I have, to all intents and purposes, been unemployed since the beginning of 2006. Naturally, I’ve not just sat around and moped – I’ve walked around quite a lot too. During my job search period, I’ve attended 64 interviews with 61 rejections. Of those, 58 have been directly based on the colour of my skin. I have now (arrogantly, I concede) nominated myself as a world authority on rejections.
I hasten to add that I am not in any way unique. There are literally hundreds and thousands of white males on the wrong side of 45 (in my case 50) who are brimming with experience and qualifications and who have an enormous lot to offer industry.
But amongst the chief rubbers of salt into the unemployment wounds are those poxy recruitment companies who lack the courtesy to acknowledge one’s application. Moreover, these are the morons who insist on mailing you with allegedly available positions – many of them obsolete (like my skills, apparently).

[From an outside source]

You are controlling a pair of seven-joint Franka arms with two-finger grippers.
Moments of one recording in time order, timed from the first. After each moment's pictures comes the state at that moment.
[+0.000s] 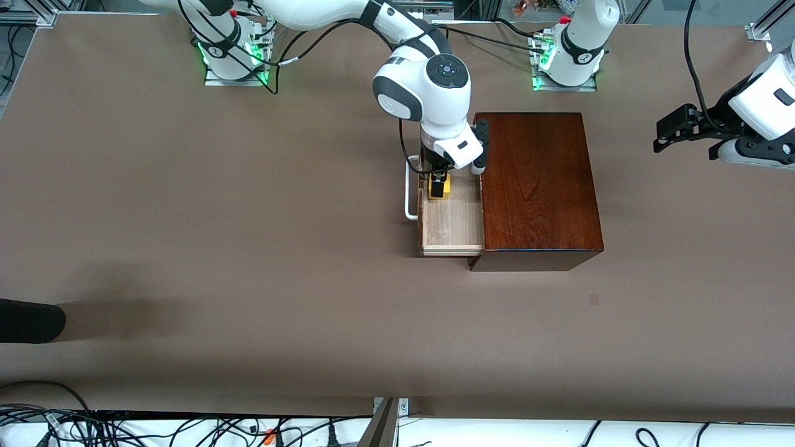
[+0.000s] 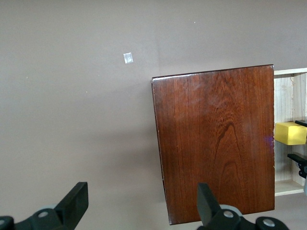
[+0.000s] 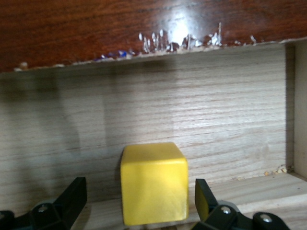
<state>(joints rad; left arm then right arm) -0.09 0.03 0.03 -1.52 -0.05 1.49 0.03 0.80 0.80 0.22 -1.19 -0.27 2.07 -0.38</state>
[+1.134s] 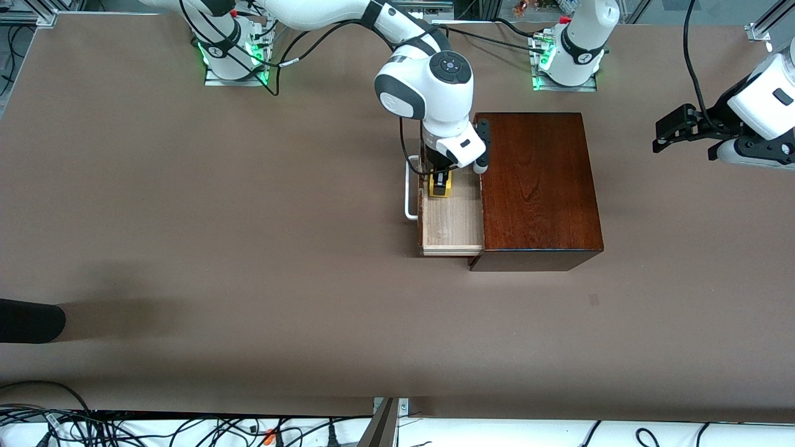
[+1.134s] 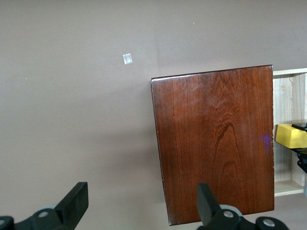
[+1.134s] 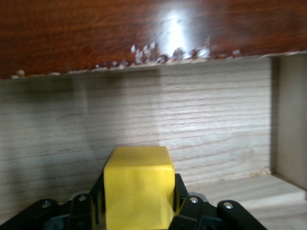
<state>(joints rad) -0.09 0.03 0.03 -1.52 -0.05 1.49 0.03 0.81 0.81 0.21 -1.14 -0.30 2.04 -0.38</state>
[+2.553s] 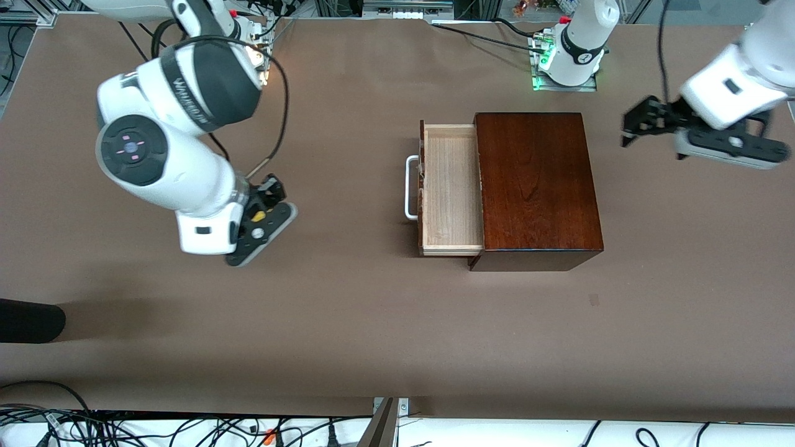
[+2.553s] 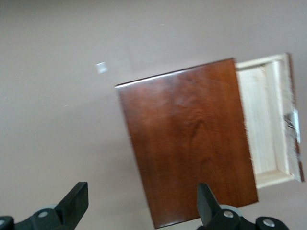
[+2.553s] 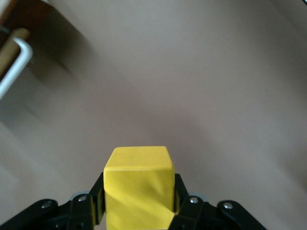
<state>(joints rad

A most convenient example is an application I sent to Abacus Recruitment (Johannesburg) on 19th May 2010. I also made two telephone calls, one before and one after my email requesting that the relevant recruiting officer kindly contact me regarding a request for further information. Needless to say, no email and no telephone calls have been received to date. Will I follow up? No, if I had to do that to every one of the 400 odd applications I’ve sent out, my telephone account would equal Zimbabwe’s national debt.
Now here’s another side of this much devalued coin.

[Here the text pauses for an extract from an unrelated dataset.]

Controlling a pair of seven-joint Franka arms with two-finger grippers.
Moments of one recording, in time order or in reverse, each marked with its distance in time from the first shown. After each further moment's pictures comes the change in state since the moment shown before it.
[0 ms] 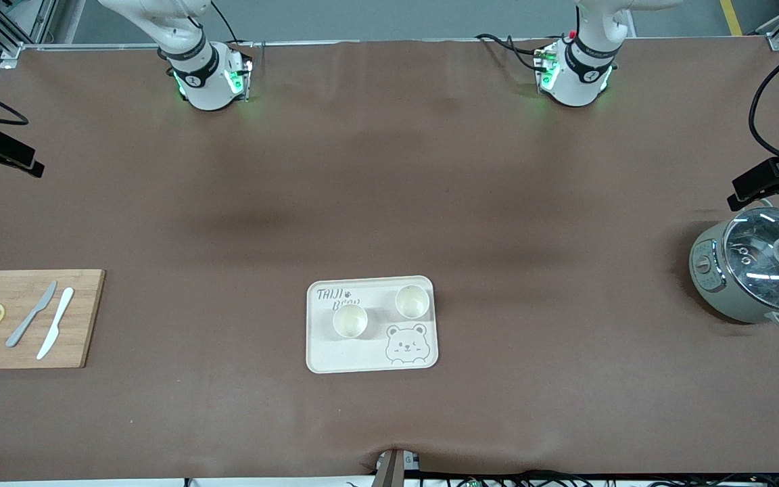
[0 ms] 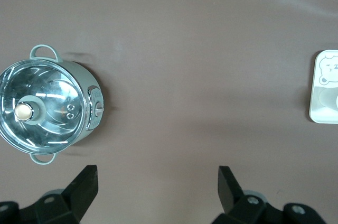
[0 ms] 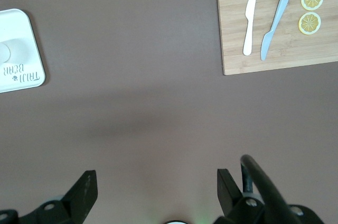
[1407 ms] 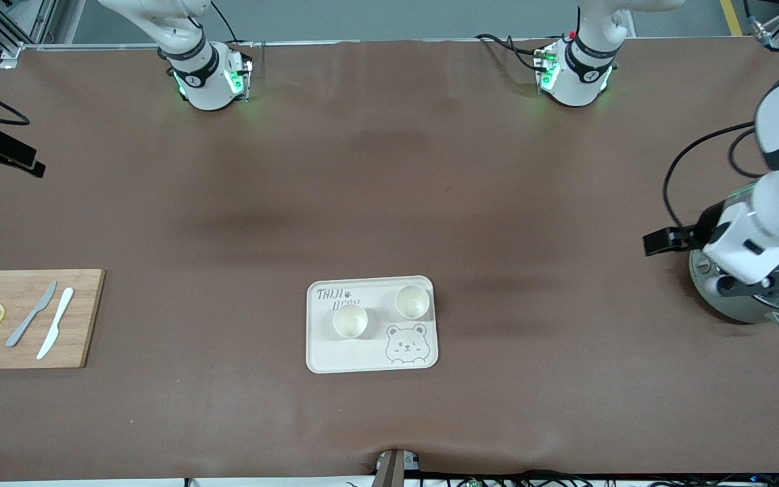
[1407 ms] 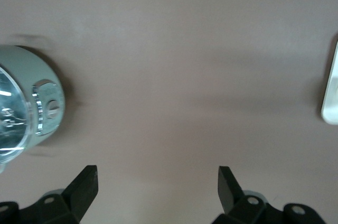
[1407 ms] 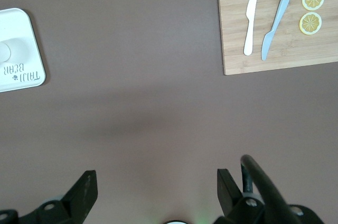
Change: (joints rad) left arm -0.104 0.207 -0.019 -0.017 -0.001 0.088 -0.150; right arm 0.000 0.000 0.003 -0.001 0.000 0.000 0.000
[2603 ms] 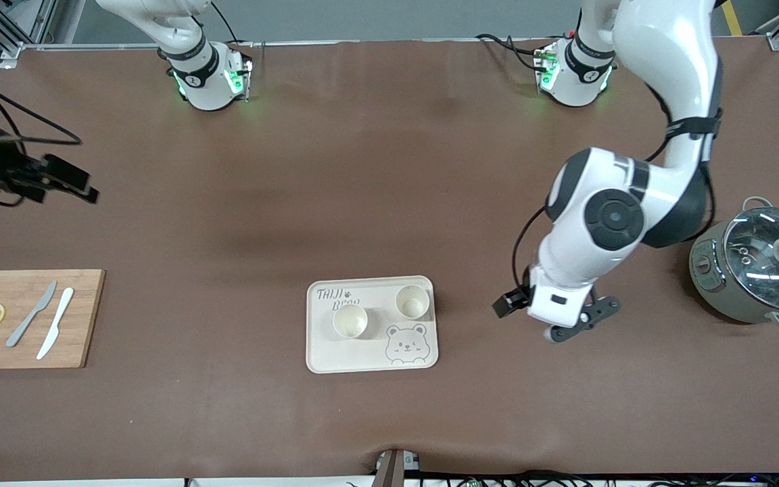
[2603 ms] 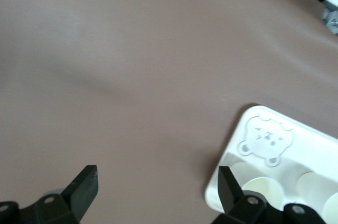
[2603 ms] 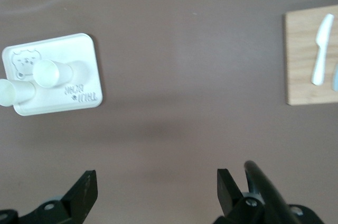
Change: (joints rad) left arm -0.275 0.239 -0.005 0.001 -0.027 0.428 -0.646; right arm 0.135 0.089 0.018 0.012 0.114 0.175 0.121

Someone of my acquaintance, who works in the telecommunications industry, told me of yet another way in which this BEE BS is negatively impacting the economy.
Eleven people from their department were put on training for a certain piece of networking equipment. The cost of this course is approximately R20 000 per delegate – including exams.
During one of the practical sessions, it became painfully apparent that at least two of the delegates did not have an inkling of the very fundamentals of networking theory (a pre-requisite for employment in this company, mark you). The result was that the whole class was kept back while an attempt was made to assist these people, and the course ended before the entire syllabus could be completely covered – putting the rest of the delegates at a disadvantage.
As a consequence, the two delegates (who were evidently employed primarily on their BEE status) were extremely demoralised at their inability to keep up with their colleagues, as were the rest of the delegates might have to repeat the course in order to be fully prepared for the exam.
So let us examine the cost:
|Normal cost to company||BEE-biased cost to company|
|11 people x R20k = R220 000 for course||11 people x R20k x 2 (repeat course) = R440 000|
|1 week of time away for 11 people||2 weeks of time away for 11 people|
|Team more cohesive||Team more fragmented|
|Higher morale||Lower morale|
|Team better equipped to execute tasks||Team remains essentially the same|
|Customer service levels rise||Customer service levels remain unchanged or drop|
|Customers stay and increase||Customers leave for competition|
|Company’s revenue rises – possible job creation||Company’s revenue declines – resulting in job losses|
Now, I’m all for redressing the inequalities of the past – but how stupid do you have to be to doggedly pursue a policy that all but those who dribble excessively and/or occupy government positions concede is plainly not working? I guess that level which says a shower and beetroot prevents/cures HIV.